Lore-ish question for the Queue: I was thinking about how much money I’ve made off the Auction House the past month or so, and it started me thinking about money in the Warcraft Universe. Is there a unified global currency, or some kind of currency exchange system? It makes sense to me that the Humans/Dwarves/Gnomes would use hard currency, and could possibly even have a unified system, not to mention the Gilneans. The Goblins probably would probably use anything for currency if the need arose, and even the Undead could still be using a currency leftover from Lorderon, but the other Horde races seem less inclined to do so, similar to the Draenei and Night Elves. So is there any indication as to how currency works in the Universe, or should we just pretend it’s a total game contrivance?
It’s pretty much a game mechanic — you have gold, silver, and copper. Standard enough commerce system, pretty generic fantasy catch-all as far as currency goes. All those random badges and points and unseeing eyes and tokens are all pretty much game mechanics, too. I don’t think currency has really been referenced in detail in any of the written novels — if anything’s been mentioned, it’s just been your standard gold, silver, and copper.
You can only loot the Cow King once per character? What. The. HELL?

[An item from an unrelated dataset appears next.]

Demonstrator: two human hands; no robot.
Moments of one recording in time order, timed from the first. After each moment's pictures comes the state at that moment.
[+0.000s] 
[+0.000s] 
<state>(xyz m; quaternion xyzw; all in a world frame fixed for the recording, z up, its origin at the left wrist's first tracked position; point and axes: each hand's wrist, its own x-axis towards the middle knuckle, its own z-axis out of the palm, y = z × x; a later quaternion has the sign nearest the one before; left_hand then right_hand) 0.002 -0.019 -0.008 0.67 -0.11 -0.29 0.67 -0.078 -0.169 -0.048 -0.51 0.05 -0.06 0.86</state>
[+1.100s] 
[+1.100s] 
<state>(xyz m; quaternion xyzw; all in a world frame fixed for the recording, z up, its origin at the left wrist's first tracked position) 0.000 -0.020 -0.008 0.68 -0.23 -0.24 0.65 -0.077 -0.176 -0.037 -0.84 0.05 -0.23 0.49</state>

Once per character, but the Twelve-String Guitar is a guaranteed loot drop — which means you get the toy pretty much immediately, and because it goes in your Toy Box, it’s available for every character on your account. Note that the Treasure Goblins you kill for the Cow King portal also drop loot — they drop the items needed to create the Tome of Town Portal toy. The Treasure Goblins spawn fairly regularly down in the Underbelly, as well as the end of dungeons, so you’ve got plenty of time to get your 10 Scrolls of Town Portal and a Blank Diabolic Tome. The guitar is really the only thing of note on the Cow King. Yes, he also drops a weapon, but it shares a model with a couple other weapons already in-game, so it’s not what I’d call an absolutely necessity to pick up.
What kind of game is Diablo III? Is it a explore and quest game like WoW or a shooty mcshooterston? Or a team objective thing? I got the game at some point, I think it was included when I bought one of the expansions or something, but never bothered to install it.

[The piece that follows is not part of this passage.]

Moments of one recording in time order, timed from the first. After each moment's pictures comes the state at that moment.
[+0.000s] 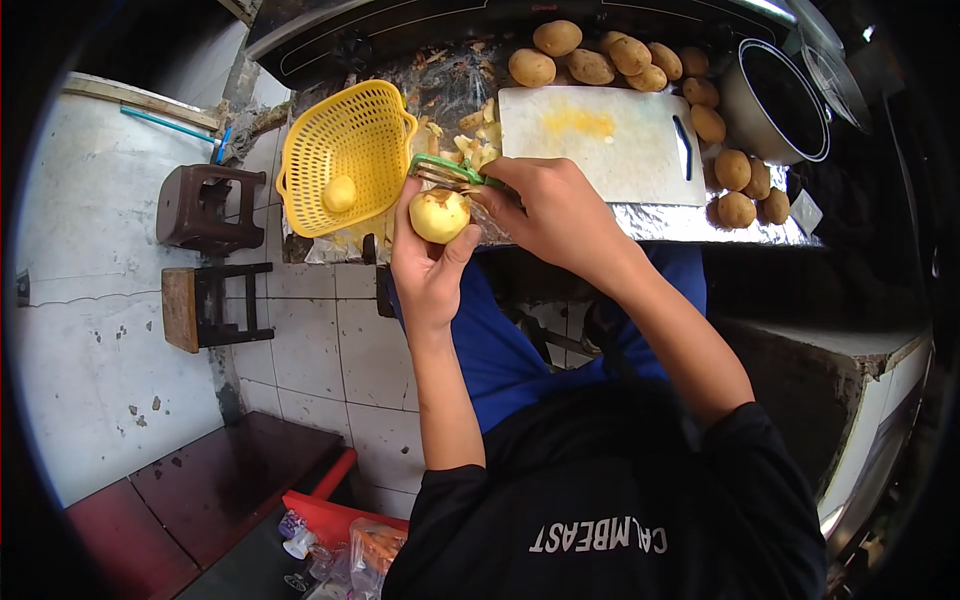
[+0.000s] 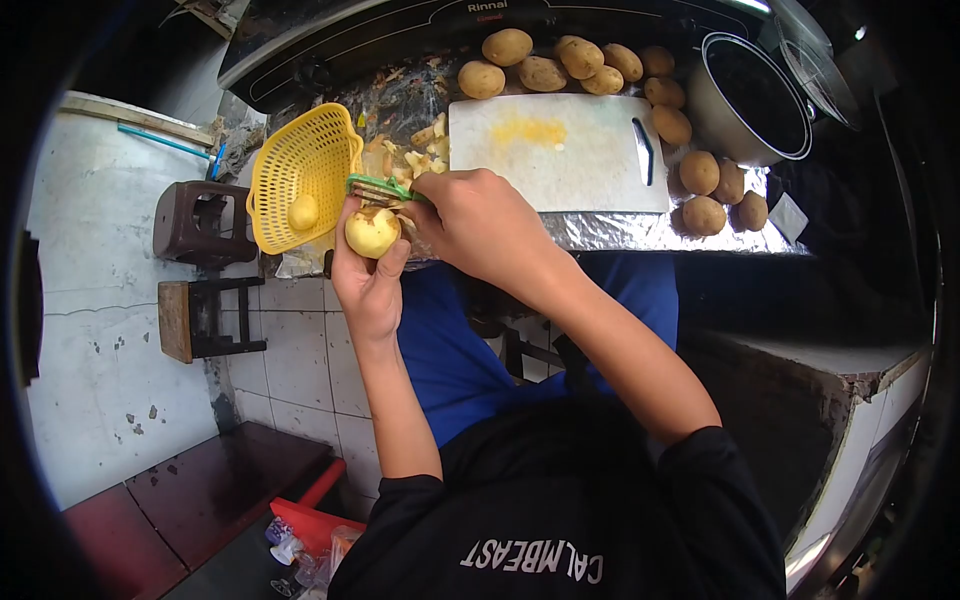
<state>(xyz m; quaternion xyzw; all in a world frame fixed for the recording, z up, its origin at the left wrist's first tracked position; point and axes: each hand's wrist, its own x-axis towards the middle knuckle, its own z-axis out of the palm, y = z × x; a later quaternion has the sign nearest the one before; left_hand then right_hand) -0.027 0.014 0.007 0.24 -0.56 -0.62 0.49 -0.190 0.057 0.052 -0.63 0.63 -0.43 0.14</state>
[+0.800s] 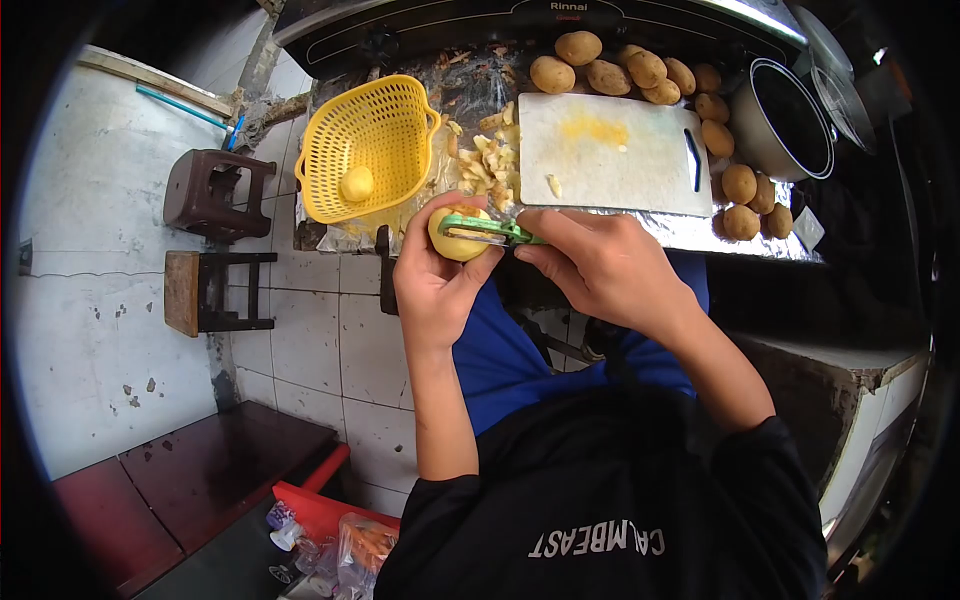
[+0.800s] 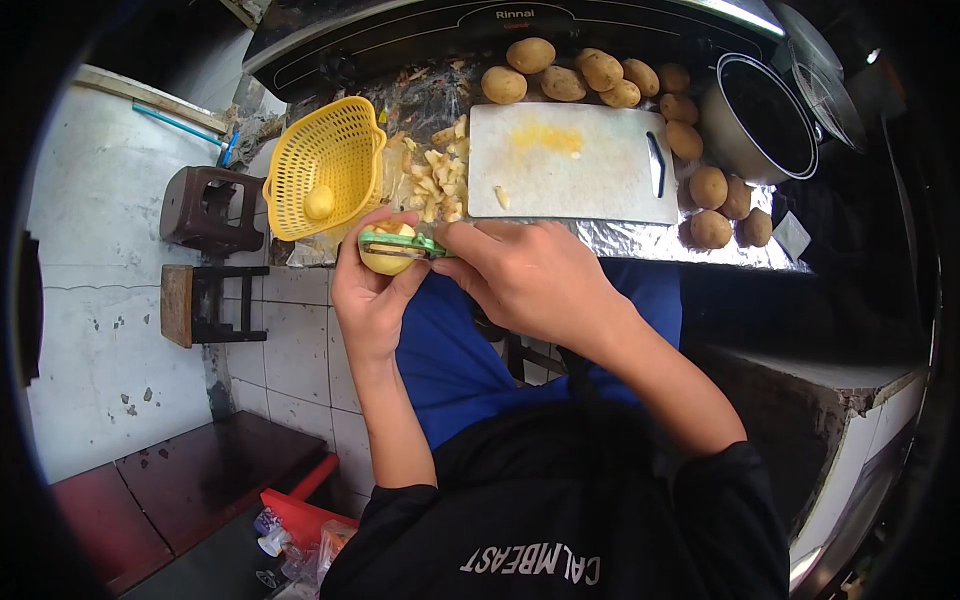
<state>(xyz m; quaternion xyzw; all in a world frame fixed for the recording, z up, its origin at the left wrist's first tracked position) -0.015 0.033 0.041 0.25 -0.56 -0.64 0.46 -0.193 0.109 0.082 -0.72 0.57 -0.38 0.10</state>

It’s an action RPG. You fight a lot of stuff, and grab a lot of loot. There’s a solo story campaign to play, and that story has a standard beginning/middle/end format — it’s not a perpetual story like WoW. You can group up and play with other players if you like, or you can play by yourself — but the game does require you to be online, you can’t play it offline even if you’re just trucking through that single-player story.
The game is fairly simple, concept-wise. You smush demons into a fine paste to collect loot to gear yourself up to smush demons into a fine paste with even more efficiency. That said, it’s also a ridiculous amount of fun. I find it terribly soothing when I’ve had a bad day — there’s something awfully soothing about tearing your way through demonic hordes and picking up shinies. If you got it as a freebie, you might as well fire it up and see how you like it — start on easy mode so nothing is too terrible overwhelming, and see what you think!
It hasn’t been mentioned just yet, no. Sooner or later, we’re going to hear about it — obviously as one of the Pillars of Creation, not to mention the magic doodad that helped create the Nightwell, it’s got a lot of story significance. I’m sure we’ll hear plenty about it once Nighthold is released.